• **What you have to do**
Every line in the data below has to be repeated exactly; no picture belongs in the result.

• **Information shown**
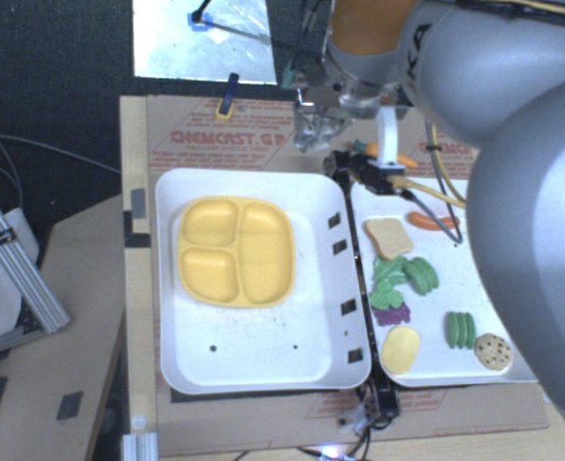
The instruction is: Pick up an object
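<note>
The right bin point(455, 368) holds several toy foods: a bread slice point(389, 237), a green leafy piece point(405, 276), purple grapes point(390, 307), a yellow oval piece point(401, 348), a green ribbed piece point(460, 329), a speckled cookie point(493, 351) and an orange carrot-like piece point(427, 221). My gripper point(313, 133) hangs over the back edge of the bench, above the far rim between the two bins, below the orange band of the arm point(369, 12). It is apart from all the foods. Nothing is seen held in it.
The left bin point(254, 358) carries a yellow three-part plate point(236, 252). A black divider with clips point(356, 267) runs between the bins. The big grey arm covers the right bin's far right. Cables point(446, 195) trail over its back corner.
</note>
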Motion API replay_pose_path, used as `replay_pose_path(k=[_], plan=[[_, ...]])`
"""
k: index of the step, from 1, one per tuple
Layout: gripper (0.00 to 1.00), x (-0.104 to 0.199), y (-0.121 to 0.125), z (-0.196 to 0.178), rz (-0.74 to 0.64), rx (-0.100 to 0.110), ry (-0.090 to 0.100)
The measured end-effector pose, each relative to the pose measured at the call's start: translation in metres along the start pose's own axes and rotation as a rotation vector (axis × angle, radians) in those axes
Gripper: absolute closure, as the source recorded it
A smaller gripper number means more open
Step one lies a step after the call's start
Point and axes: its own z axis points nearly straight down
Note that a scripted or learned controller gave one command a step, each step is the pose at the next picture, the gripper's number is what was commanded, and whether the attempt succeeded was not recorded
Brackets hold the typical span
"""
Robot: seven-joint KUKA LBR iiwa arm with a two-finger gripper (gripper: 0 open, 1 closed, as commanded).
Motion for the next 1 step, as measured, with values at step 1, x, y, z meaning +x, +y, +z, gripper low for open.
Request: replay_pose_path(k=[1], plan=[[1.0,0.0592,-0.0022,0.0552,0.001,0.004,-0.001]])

• **Solution**
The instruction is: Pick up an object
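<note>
The right bin point(455, 368) holds several toy foods: a bread slice point(389, 237), a green leafy piece point(405, 276), purple grapes point(390, 307), a yellow oval piece point(401, 348), a green ribbed piece point(460, 329), a speckled cookie point(493, 351) and an orange carrot-like piece point(427, 221). My gripper point(313, 133) hangs over the back edge of the bench, above the far rim between the two bins, below the orange band of the arm point(369, 12). It is apart from all the foods. Nothing is seen held in it.
The left bin point(254, 358) carries a yellow three-part plate point(236, 252). A black divider with clips point(356, 267) runs between the bins. The big grey arm covers the right bin's far right. Cables point(446, 195) trail over its back corner.
</note>
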Motion API replay_pose_path, used as `replay_pose_path(k=[_], plan=[[_, ...]])`
"""
k: index of the step, from 1, one per tuple
Layout: gripper (0.00 to 1.00), x (-0.104 to 0.199), y (-0.121 to 0.125), z (-0.196 to 0.178), rz (-0.74 to 0.64), rx (-0.100 to 0.110), ry (-0.090 to 0.100)
The measured end-effector pose, each relative to the pose measured at the call's start: translation in metres along the start pose's own axes and rotation as a rotation vector (axis × angle, radians) in those axes
Gripper: absolute closure, as the source recorded it
A smaller gripper number means more open
Step one lies a step after the call's start
Point and axes: its own z axis points nearly straight down
Note that a scripted or learned controller gave one command a step, each step is the pose at the next picture, the gripper's number is what was commanded, and whether the attempt succeeded was not recorded
Brackets hold the typical span
"""
Robot: seven-joint KUKA LBR iiwa arm with a two-finger gripper (gripper: 0 open, 1 closed, as commanded).
Motion for the next 1 step, as measured, with values at step 1, x, y, z meaning +x, +y, +z, gripper low for open.
Request: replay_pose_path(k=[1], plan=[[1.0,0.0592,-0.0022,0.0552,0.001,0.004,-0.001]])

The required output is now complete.